The longtime activist, appointed to the committee by Bernie Sanders as part of an arrangement among party leaders, has rejected the “small-bore, play-it-safe, incremental” approach Hillary Clinton takes to energy policy, instead calling for aggressive measures like a carbon tax.
“Bernie and I and as far as I know virtually every economist—left, right, and center—thinks it’s a good idea. At this point, actually, even Exxon has belatedly endorsed a price on carbon,” McKibben wrote in an email to THE WEEKLY STANDARD.
Sanders boasted in May that his support of a carbon tax positions him as the only candidate that wants to “deal aggressively with climate change.” He has a kindred spirit in McKibben, who, after the September 11 attacks, suggested that President Bush should have “put a dollar tax on gasoline” and installed solar panels across America rather than encourage Americans to “return to shopping.”
McKibben’s criticism does not apply only to Republicans. He, like Sanders, dinged presumptive Democratic nominee Hillary Clinton for her long silence about the Keystone XL pipeline, after she said in 2010 that she was “inclined to support” it and only declared opposition to the project in September 2015.
“Working with a deep team of oil company advisers, you set up a whole office at the State Department whose job it was to push fracking all over the world,” McKibben wrote. “This was bad policy in the extreme.”

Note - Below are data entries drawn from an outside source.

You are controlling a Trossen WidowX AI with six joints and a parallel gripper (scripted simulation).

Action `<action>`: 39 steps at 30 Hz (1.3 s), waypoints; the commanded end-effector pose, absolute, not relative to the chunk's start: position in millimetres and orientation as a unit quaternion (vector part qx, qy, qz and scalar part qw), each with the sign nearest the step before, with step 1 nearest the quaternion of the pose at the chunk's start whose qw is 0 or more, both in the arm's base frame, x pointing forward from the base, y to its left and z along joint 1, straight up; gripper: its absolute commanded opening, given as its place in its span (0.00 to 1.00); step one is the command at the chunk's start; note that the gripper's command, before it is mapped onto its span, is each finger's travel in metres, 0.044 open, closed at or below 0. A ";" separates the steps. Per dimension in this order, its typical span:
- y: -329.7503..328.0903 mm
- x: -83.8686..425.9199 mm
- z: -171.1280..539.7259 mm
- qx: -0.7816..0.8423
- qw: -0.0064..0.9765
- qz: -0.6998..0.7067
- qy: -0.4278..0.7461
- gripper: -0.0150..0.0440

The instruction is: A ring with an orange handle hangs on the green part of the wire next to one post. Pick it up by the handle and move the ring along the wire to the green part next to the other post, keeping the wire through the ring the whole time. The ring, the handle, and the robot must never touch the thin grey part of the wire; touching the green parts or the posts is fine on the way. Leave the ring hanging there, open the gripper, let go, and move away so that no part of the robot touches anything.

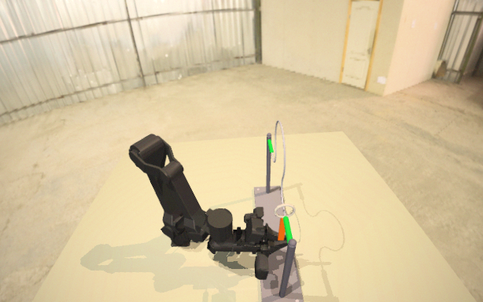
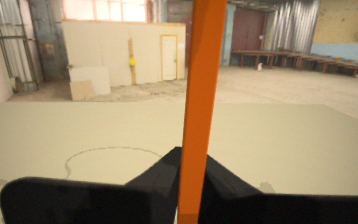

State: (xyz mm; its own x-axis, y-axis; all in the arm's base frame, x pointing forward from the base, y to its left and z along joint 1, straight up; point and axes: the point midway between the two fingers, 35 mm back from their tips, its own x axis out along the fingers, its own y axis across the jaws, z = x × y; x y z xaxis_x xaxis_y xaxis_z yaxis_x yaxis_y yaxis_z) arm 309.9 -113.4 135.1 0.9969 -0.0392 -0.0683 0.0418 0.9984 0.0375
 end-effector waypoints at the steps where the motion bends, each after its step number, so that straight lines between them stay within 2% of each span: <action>1: -106.8 309.0 135.3 0.033 0.999 -0.020 0.033 0.00; 24: -38.3 311.8 152.1 0.223 0.974 -0.011 0.028 0.00; 39: -7.8 296.9 173.9 0.327 0.941 0.016 0.088 0.00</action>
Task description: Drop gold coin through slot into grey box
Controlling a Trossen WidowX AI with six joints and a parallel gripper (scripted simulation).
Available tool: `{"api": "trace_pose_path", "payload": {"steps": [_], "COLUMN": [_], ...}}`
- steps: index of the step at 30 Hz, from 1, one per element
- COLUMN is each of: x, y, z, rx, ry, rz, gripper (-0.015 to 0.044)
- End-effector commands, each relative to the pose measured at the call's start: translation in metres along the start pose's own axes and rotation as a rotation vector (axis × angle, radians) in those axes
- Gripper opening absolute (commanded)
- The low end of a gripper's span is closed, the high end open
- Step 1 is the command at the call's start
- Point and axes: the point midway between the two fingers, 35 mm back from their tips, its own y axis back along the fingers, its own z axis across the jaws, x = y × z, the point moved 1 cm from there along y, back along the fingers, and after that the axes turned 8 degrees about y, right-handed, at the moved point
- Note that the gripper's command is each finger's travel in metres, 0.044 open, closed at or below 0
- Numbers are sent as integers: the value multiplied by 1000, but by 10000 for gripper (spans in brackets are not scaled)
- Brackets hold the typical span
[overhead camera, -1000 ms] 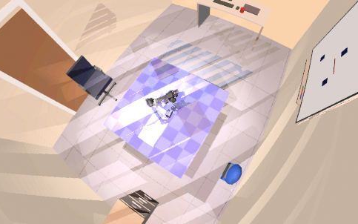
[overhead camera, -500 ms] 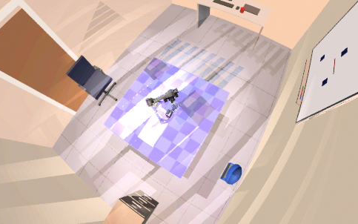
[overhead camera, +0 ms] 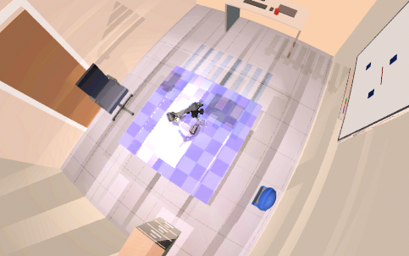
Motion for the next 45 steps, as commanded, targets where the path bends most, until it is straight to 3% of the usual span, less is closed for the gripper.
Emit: {"api": "trace_pose_path", "payload": {"steps": [1,9,45], "x": [0,1,-78], "y": [1,1,4], "z": [0,-1,-13], "rx": [0,1,-5], "ry": [-107,-360,-362], "rz": [3,3,12], "gripper": [0,0,0]}}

Last year, he condemned Clinton as an advocate of hydraulic fracturing for natural gas (“fracking”), a technique both she and President Obama have supported. As secretary of state, Clinton hailed natural gas as the cleanest fossil fuel and promoted natural gas drilling worldwide. The 2012 Democratic party platform also praised the economic benefits of “cheap, abundant natural gas” while highlighting the necessity of “harnessing our natural gas resources … in a safe and responsible manner.”
“You took the Obama administration’s affection for fracking and ran with it,” McKibben wrote of Clinton’s worldwide fracking campaign. Echoing McKibben’s sense of climate urgency, Sanders criticized the former secretary of state for her call to “regulate” natural gas drilling in May. “I think it is too late for regulating. I think fracking needs to be banned from America,” he said.
Another prickly subject for Clinton—and one that for Sanders and McKibben is black-and-white—is divestment from big oil companies like Exxon. Sanders has repeatedly rebuked Clinton for taking “significant money from the fossil fuel industry,” to which a testy Clinton said she was “so sick of the Sanders campaign lying about me.”
Such criticism figures to be balanced by Browner, a Clinton appointee to the committee whose roots in government environmental policy date to her staffing Al Gore in the Senate.
Browner is a master of bureaucracy, with years of experience leading the Environmental Protection Agency (EPA) under Bill Clinton and serving as Obama’s “climate czar.” As head of Clinton’s EPA, she started a collaborative regulatory effort known as the “common sense initiative,” which sought to bring together activists, labor interests and regulators to develop “a blueprint for how to achieve real environmental protection.”
The long-serving EPA chief tried and failed to push a cap-and-trade measure on carbon emissions through the Senate in 2009. Browner, like other Obama-Clinton officials, has also questioned whether a more aggressive carbon tax is realistic. “I’m not sure, even if all the economists in the world say it’s the best way to do it, that Congress is going to embrace something like that,” she told MSNBC’s Chris Hayes in 2013.
But as the relative moderate to McKibben, she, too, has the background to yank the Democrats’ energy platform left. Browner is close to Al Gore, he of Global Warming Apocalypse Doomsday Clock-fame. She became a Gore “acolyte” while serving as his legislative director and later his close ally as EPA head.
In addition to her progressive environmental upbringing, Browner shares another affinity with Sanders—an avowed “democratic socialist”—and his camp. Shortly after her appointment as Obama’s climate czar, Browner’s name and biography were wiped from the website of a Commission for a Sustainable World Society, the environmental branch of Socialist International.